The code of the tutorials is designed to be extendable to the same model types trained on custom datasets.

The advanced quantization flow allows to apply 8-bit quantization to the model with control of accuracy metric. This is achieved by keeping the most impactful operations within the model in the original precision. The flow is based on the Quantizing with Accuracy Control and has the following specifics:

  • Besides the calibration dataset, a validation dataset is required to compute the accuracy metric. Both datasets can refer to the same data in the simplest case.
  • Validation function, used to compute accuracy metric is required. It can be a function that is already available in the source framework or a custom function.
  • Since accuracy validation is run several times during the quantization process, quantization with accuracy control can take more time than the Basic 8-bit quantization flow.
  • The resulted model can provide smaller performance improvement than the Basic 8-bit quantization flow because some of the operations are kept in the original precision.

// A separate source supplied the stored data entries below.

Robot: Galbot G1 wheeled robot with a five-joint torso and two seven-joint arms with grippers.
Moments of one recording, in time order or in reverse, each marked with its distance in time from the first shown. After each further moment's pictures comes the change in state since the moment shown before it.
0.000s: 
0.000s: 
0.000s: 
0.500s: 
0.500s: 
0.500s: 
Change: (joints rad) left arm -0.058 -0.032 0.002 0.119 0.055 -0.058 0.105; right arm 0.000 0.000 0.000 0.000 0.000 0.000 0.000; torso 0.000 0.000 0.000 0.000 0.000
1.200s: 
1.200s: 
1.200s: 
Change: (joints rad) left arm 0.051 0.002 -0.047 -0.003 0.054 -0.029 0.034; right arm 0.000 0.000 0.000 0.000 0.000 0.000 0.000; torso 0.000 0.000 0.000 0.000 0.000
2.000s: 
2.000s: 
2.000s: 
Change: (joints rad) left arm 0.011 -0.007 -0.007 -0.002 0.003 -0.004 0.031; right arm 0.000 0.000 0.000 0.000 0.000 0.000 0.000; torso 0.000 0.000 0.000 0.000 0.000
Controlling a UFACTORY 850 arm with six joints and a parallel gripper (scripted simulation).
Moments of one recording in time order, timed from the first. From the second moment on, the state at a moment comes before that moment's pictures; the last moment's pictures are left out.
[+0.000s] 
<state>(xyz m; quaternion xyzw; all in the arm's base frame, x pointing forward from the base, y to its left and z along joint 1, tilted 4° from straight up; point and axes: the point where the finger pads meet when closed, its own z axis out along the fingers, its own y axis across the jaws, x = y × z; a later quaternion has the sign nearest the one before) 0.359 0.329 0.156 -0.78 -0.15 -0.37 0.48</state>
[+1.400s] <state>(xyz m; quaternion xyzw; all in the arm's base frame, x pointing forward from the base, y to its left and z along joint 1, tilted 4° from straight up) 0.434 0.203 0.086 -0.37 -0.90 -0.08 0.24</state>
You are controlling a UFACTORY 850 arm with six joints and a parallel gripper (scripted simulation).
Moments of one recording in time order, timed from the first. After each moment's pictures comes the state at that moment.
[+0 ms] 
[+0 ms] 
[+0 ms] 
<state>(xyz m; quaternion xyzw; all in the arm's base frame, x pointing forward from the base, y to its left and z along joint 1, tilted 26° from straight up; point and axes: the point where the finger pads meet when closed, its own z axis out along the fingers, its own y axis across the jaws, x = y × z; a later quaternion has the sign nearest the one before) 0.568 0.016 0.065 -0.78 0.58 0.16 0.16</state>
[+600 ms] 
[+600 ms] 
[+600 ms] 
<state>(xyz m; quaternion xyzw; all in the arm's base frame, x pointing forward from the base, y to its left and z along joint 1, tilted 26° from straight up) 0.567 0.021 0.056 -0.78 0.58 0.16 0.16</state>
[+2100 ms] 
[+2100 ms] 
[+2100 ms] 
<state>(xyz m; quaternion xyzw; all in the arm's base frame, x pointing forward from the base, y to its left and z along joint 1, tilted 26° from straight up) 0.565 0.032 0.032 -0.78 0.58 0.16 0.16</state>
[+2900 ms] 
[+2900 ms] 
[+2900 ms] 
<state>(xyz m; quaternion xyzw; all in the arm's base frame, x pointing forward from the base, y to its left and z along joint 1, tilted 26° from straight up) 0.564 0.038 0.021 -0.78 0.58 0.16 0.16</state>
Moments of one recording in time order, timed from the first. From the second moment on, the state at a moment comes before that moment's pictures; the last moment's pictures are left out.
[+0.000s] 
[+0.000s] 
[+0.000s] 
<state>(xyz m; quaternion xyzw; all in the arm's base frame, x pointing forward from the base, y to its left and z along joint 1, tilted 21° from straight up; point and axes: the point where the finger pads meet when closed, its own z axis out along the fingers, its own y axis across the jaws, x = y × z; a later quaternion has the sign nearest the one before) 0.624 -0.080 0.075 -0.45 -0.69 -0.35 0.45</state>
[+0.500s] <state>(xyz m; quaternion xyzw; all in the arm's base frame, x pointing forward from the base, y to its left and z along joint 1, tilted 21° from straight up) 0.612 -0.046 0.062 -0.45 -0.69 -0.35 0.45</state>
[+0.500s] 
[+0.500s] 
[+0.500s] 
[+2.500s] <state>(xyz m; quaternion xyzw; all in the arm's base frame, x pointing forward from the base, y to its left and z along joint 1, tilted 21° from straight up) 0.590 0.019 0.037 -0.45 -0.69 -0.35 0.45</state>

NOTE: Currently, 8-bit quantization with accuracy control in NNCF is available only for models in OpenVINO representation.

NOTE: Quantization with accuracy control can take a long time and requires a lot of RAM. See details in each of the examples.

Installation Instructions

This is a self-contained example that relies solely on its own code.
We recommend running the notebook in a virtual environment. You only need a Jupyter server to start. For details, please refer to Installation Guide.